Dataset records:
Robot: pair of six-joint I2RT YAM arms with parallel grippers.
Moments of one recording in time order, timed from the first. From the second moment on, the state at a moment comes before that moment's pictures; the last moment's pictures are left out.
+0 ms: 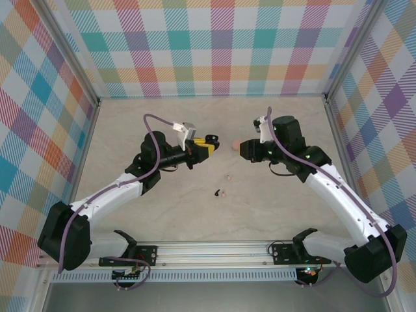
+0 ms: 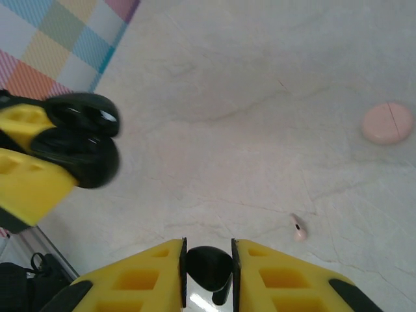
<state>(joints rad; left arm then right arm) -0.56 1.28 0.78 0.37 0.60 -0.32 0.49 1.14 1.13 -0.61 -0.37 0.37</state>
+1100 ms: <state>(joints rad) -0.64 1.38 0.75 0.75 0.64 -0.33 0.57 1.12 1.22 -0.40 -0.47 0.37</state>
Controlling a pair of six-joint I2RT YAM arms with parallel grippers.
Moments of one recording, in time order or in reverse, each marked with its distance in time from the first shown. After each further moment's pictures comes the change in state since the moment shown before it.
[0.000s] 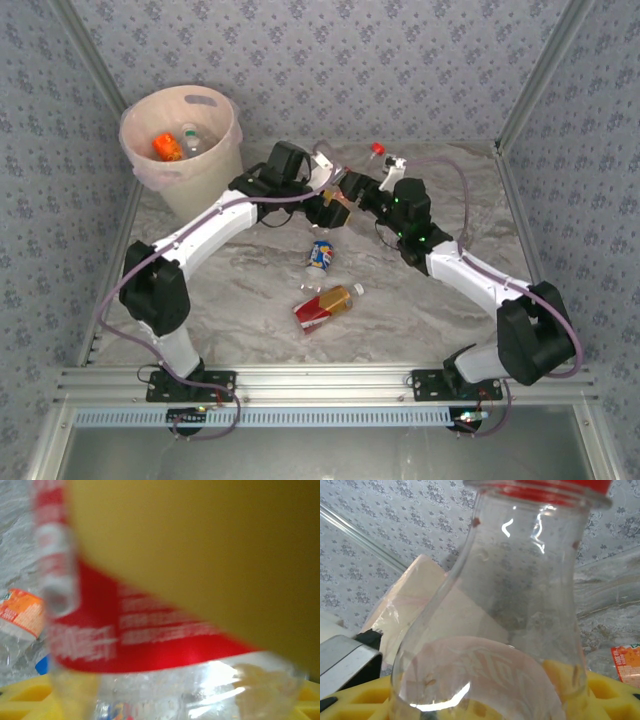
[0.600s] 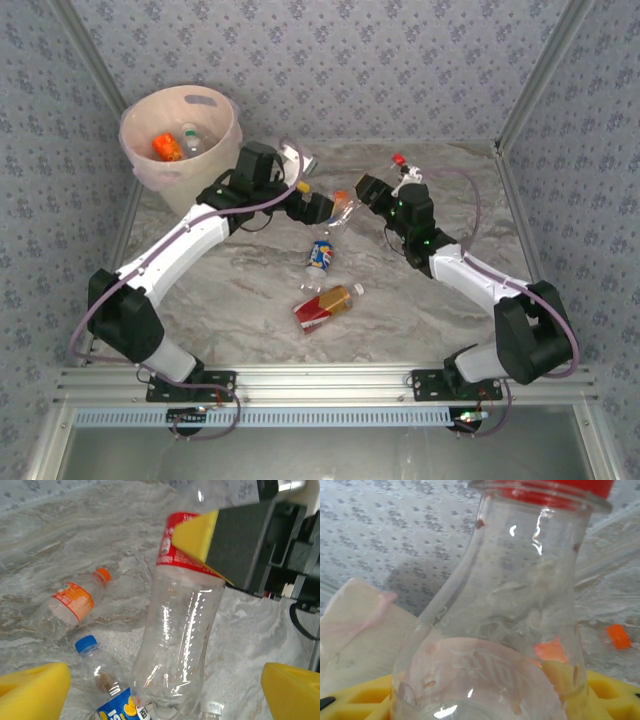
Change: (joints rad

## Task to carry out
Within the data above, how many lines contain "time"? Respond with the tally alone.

## Result of this task
2